Salah seorang buruh dari enam kepala keluarga, Berkat Zebua, (35) saat ditemui wartawan di Mess Pulau Banyak itu, mengaku masih bertahan di Mess tersebut karena sudah memasuki empat malam di rumah singgah itu guna memperjuangkan nasib mereka. 


“Kami menginap disini karena pengusiran pihak PT Delima Makmur, sejak Selasa 23 Januari lalu,” kata Berkat Zebua.


Dirinya menyebutkan mereka bertahan sementara di Mess itu karena barang-barang bekal dirampas oleh mandor perusahaan PT Delima Makmur belum dikembalikan, bahkan tidak tahu dimana ditaruh. 


“Barang-barang kami berupa pakaian, tas, alat dapur, uang seadanya dan surat-surat berharga lainnya, jadi kami masih bertahan disini," ungkapnya.


Dikatakannya lagi, hal ini masih menunggu proses pengaduan melalui pendamping hukum atas nama Dewa Magdalena ke Polres Aceh Singkil karena tindakan penindasan oleh mandor perusahaan tersebut yang semena-mena.


"Setelah barang-barang kami pulang lagi ke kami dan ganti rugi pemutusan hubungan kerja (PHK) dari perusahaan PT Delima Makmur didapat, barulah kami angkat kaki dari lokasi ini,” sebutnya. 


Ditanya lebih dalam, hasil usaha dengan pemerintahan kabupaten setempat, yakni Dinas Transmigrasi dan Tenaga Kerja untuk dimediasi dengan pihak perusahaan, dia menjawab masih belum ada titik temu, lantaran perusahaan tidak mau lagi menindak lanjuti sebagaimana yang diharapkan. 


“Padahal permasalahan itu terjadi adanya salah seorang mandor mereka yang sering menindas pihak kami selaku buruh,” tandasnya. 


Menurutnya, cara-cara Mandor perusahaan dalam mengatur teknis kerja sangat tidak layak, dimana jadwal kerja dimulai dari pukul 07.00 WIB pagi hingga ke Pukul 19.00 WIB malam baru pulang. 


“Kami sering kemalaman saat pulang kerja sehingga terkesan ditindas dan diintimidasi,” jelasnya. 


Lalu, sambungnya, atas hal itu pihaknya sebagai buruh kerap menyangkal sebagaimana aturan, namun karena dianggap pembangkang, pihak perusahaan membuat surat pernyataan ke manajemen perusahaan, tanpa surat peringatan dan sepengetahuan Dinas Transmigrasi Tenaga Kerja. 

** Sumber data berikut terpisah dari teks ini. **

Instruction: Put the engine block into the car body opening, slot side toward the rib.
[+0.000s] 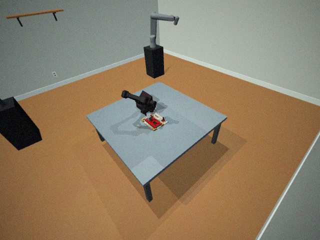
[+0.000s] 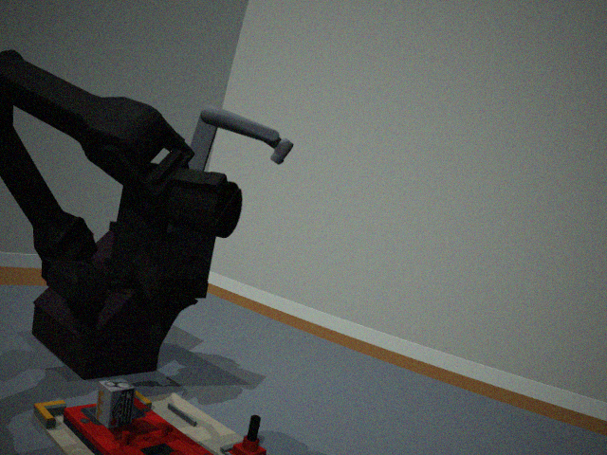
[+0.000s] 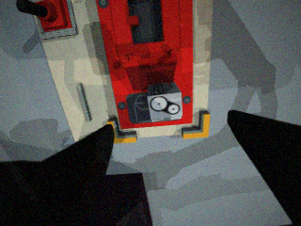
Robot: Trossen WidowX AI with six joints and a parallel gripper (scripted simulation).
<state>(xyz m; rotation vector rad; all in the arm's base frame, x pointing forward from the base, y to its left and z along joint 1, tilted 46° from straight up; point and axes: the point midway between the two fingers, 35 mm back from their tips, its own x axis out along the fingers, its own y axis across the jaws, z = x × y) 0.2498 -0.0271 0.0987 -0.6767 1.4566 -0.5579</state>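
The grey engine block is 7 cm below my gripper tip and 1 cm behind it. Also, from my gripper tip: pale base plate: 10 cm below, 5 cm ahead, 3 cm to the left.
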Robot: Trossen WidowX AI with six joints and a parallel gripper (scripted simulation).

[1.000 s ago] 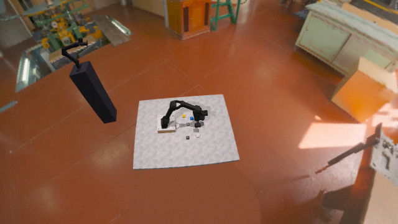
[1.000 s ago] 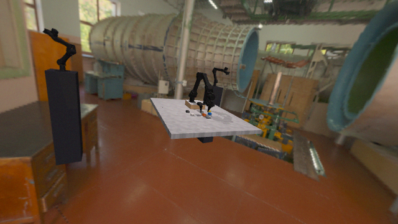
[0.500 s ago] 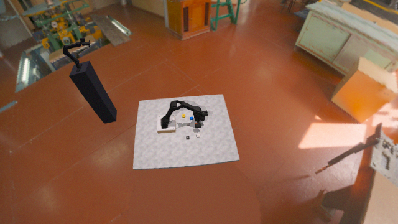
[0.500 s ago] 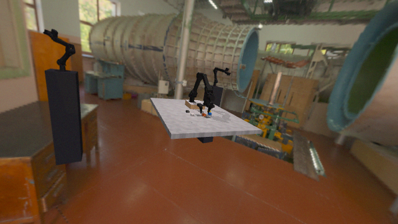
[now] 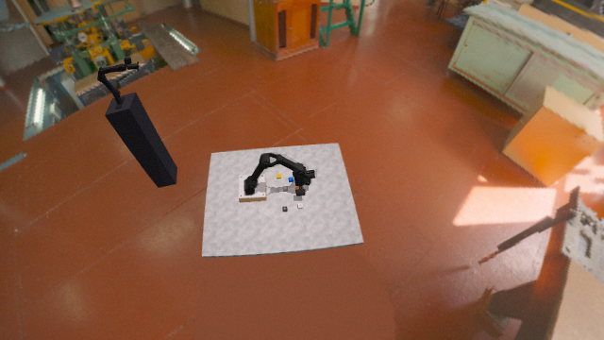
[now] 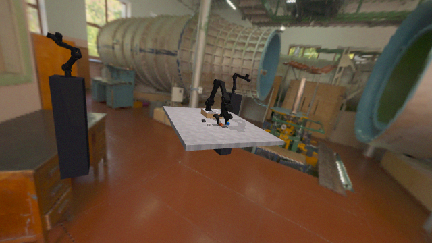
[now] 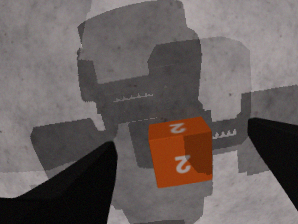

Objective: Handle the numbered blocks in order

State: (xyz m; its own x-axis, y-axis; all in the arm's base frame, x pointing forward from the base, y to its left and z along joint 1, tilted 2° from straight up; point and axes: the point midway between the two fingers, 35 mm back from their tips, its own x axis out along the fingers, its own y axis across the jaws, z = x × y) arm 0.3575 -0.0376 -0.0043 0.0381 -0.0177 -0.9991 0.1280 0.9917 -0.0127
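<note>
Right now my gripper tip is 10 mm past the orange block. Round my gripper tip: white block: 20 mm behind, 130 mm to the right; then blue block: 40 mm behind, 100 mm to the left; then grey block: 100 mm behind, 30 mm to the left.
</note>
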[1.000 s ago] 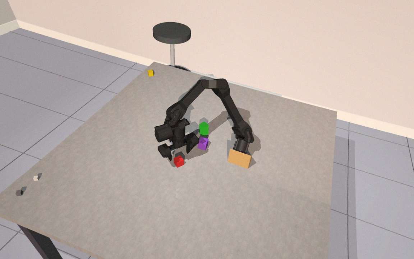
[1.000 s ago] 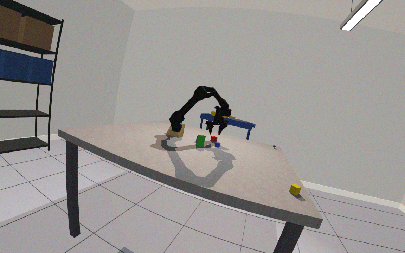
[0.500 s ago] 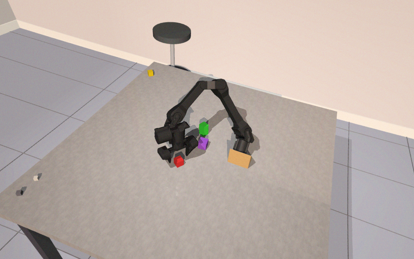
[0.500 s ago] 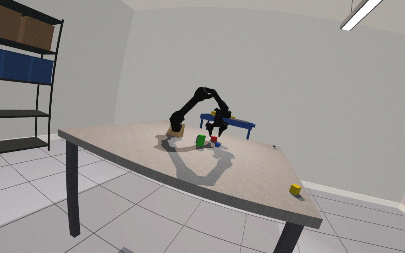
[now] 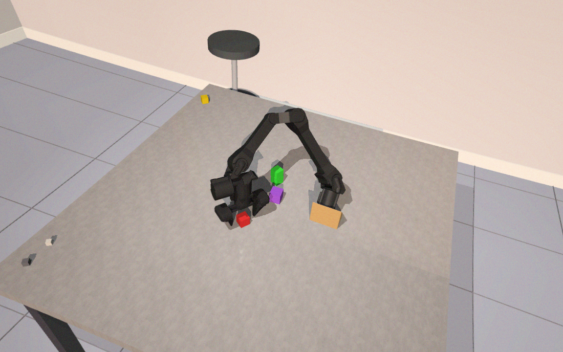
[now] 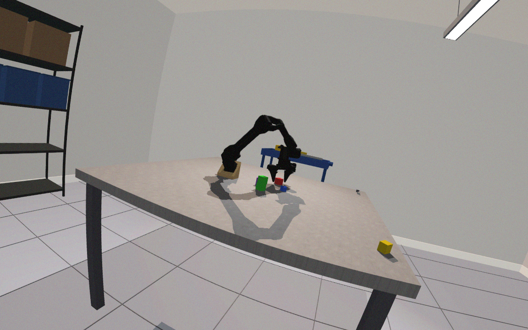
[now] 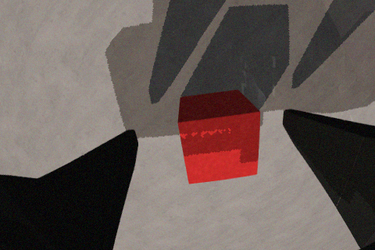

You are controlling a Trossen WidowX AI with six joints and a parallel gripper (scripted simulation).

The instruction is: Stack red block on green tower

“Sampai dipecat tidak ada pemberitahuan lebih dahulu dari perusahaan,” tuturnya. 


Jadi dalam hal ini, kata Berkat, pihaknya bersama pendamping hukum Dewa Magdalena sudah melaporkan ke Polres Aceh Singkil atas perampasan barang-barang berupa harta benda dan PHK.

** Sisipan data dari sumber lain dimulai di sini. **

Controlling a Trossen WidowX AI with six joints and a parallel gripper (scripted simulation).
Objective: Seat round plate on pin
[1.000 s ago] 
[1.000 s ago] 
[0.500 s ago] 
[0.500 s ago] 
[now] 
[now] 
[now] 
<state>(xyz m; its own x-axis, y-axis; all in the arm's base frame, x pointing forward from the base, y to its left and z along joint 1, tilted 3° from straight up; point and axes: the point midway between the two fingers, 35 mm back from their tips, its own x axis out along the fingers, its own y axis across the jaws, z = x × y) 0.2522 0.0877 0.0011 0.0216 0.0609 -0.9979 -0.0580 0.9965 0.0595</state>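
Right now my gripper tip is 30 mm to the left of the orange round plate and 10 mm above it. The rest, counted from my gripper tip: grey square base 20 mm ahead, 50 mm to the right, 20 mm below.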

“Kalau sudah penyelesaian dari barang-barang kembali dan selesai, baru kami cari kerja lain dan sebagian pulang kampung, ke Nias Selatan," imbuhnya.


Pada kesempatan itu, perhatian wartawan kepada wajah para buruh itu, terlihat lelah dan kusam. Begitu juga wajah dari anak istri mereka pada saat wawancara terlihat penuh harap. 


Perbekalan juga tak tentu sampai kapan bertahan. Bocah-bocah polos terlihat ada sekitar 18 orang hingar bingar berlarian seakan tidak peduli dan tidak tau apa yang sedang terjadi kepada para orang tua mereka. 


Mereka juga terlihat seperti bocah yang sudah pantas sekolah Paud dan pendidikan SD.


Didalam keheningan itu, Berkat Zebua kembali membuyarkan suasana. Bersuara lirih, saat masih wawancara dengan wartawan. 


“Kami sudah bekerja di PT Delima Makmur ini sudah dua tahun lamanya, bang," pungkas Berkat Zebua mengakhiri.